If there is also an associated 12 GB/day of reads then half that estimate (unlikely to be equal due to the nature of the cache). Either way -- not a significant degradation.

Edit: Degradation or not -- i'd personally rather have my drive resources available. In the context switch from firefox the cache process could interfere with loading other data.




Times of samsung 830 using 27nm SLC are over, its <1000 cycles 16nm TLC now.

Drives that reach >1PB or write endurance are no longer on the consumer market. You can buy them (SLC), but you wont after seeing the price.

You can do nice tests that will last for hundreds of TBs .. until you pause for 24 hours and realize all the data is gone.

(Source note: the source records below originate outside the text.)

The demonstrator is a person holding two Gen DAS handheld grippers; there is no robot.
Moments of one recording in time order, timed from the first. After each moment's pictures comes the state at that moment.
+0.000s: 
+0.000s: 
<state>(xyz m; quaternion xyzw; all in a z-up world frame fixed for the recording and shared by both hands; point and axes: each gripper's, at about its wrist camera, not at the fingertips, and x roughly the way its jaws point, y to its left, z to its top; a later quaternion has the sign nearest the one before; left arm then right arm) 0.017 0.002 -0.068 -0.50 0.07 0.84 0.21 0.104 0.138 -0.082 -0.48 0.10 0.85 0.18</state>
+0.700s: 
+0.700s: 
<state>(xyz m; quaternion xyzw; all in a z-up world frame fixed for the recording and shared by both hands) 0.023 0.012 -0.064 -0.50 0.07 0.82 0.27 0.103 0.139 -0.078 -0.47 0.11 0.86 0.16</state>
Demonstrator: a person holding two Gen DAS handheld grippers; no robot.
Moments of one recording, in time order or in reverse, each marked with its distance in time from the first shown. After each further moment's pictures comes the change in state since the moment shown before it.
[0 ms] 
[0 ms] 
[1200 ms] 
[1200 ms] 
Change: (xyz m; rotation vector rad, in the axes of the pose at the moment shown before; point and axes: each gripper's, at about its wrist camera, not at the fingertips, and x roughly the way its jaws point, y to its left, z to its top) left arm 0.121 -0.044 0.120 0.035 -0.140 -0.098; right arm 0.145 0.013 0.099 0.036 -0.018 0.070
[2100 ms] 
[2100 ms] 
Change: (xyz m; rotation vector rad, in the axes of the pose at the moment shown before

It was the 840 Pro that went 2.4 terabytes during a drive test that ended in 2015[0]. That was a 21nm tech. I think the endurance is better than you think.

[0]http://techreport.com/review/27909/the-ssd-endurance-experim...


afair this test was run 24/7 with no power down time. Earlier test (the one with 830? I think he moved computer mid test and had to power everything down) showed drives look healthy until you let them sit offline for a while, then it turns out all data evaporated.

840 is especially broken and dramatically slows down when you dont touch the data for >month. The "fix" is firmware silently rewriting everything in the background burning thru the rewrite cycles.